The blast of light from the dying star in a distant galaxy became the focus of astronomers on April 27, according to NASA's Goddard Space Flight Center in Greenbelt, Md. The explosion provided never before seen details captured by a trio of NASA satellites, including NASA's Swift satellite, the Fermi Gamma Ray Space Telescope, and ground-based robotic telescopes.
"We suddenly saw a gamma ray burst that was extremely bright — a monster gamma ray burst," said co-author Daniele Malesani, an astrophysicist at the Niels Bohr Institute at the University of Copenhagen in Denmark. "This was one of the most powerful gamma ray bursts we have ever observed with the Swift satellite."

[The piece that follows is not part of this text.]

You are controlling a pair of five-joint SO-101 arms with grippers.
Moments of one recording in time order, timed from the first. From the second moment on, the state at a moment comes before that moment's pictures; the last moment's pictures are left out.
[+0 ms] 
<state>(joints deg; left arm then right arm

Gamma ray bursts are relatively rare phenomena, but the study of their behavior under extreme conditions allows researchers to continue to understand the laws of physics.
"We expect to see an event like this only once or twice a century, so we're fortunate it happened when we had the appropriate collection of sensitive space telescopes with complementary capabilities available to see it," said Paul Hertz, director of NASA's Astrophysics Division.
The details of GRB 130427A have challenged current theories of how gamma ray bursts work, according to NASA.
"We normally detect GRBs at great distance, meaning they usually appear quite faint. In this case the burst happened only a quarter of the way across the universe, meaning it was very bright," said Paul O'Brien, a professor in the University of Leicester's Department of Physics and Astronomy. "On this occasion, a powerful supernova was also produced, something we have not recorded before alongside a powerful gamma ray burst and we will now be seeking to understand this occurrence."
An animation shows the most common type of gamma ray burst thought to occur when a massive star collapses, forms a black hole and blasts particle jets outward at nearly the speed of light. A Fermi image of the gamma ray burst designated GRB 130427A ends the sequence.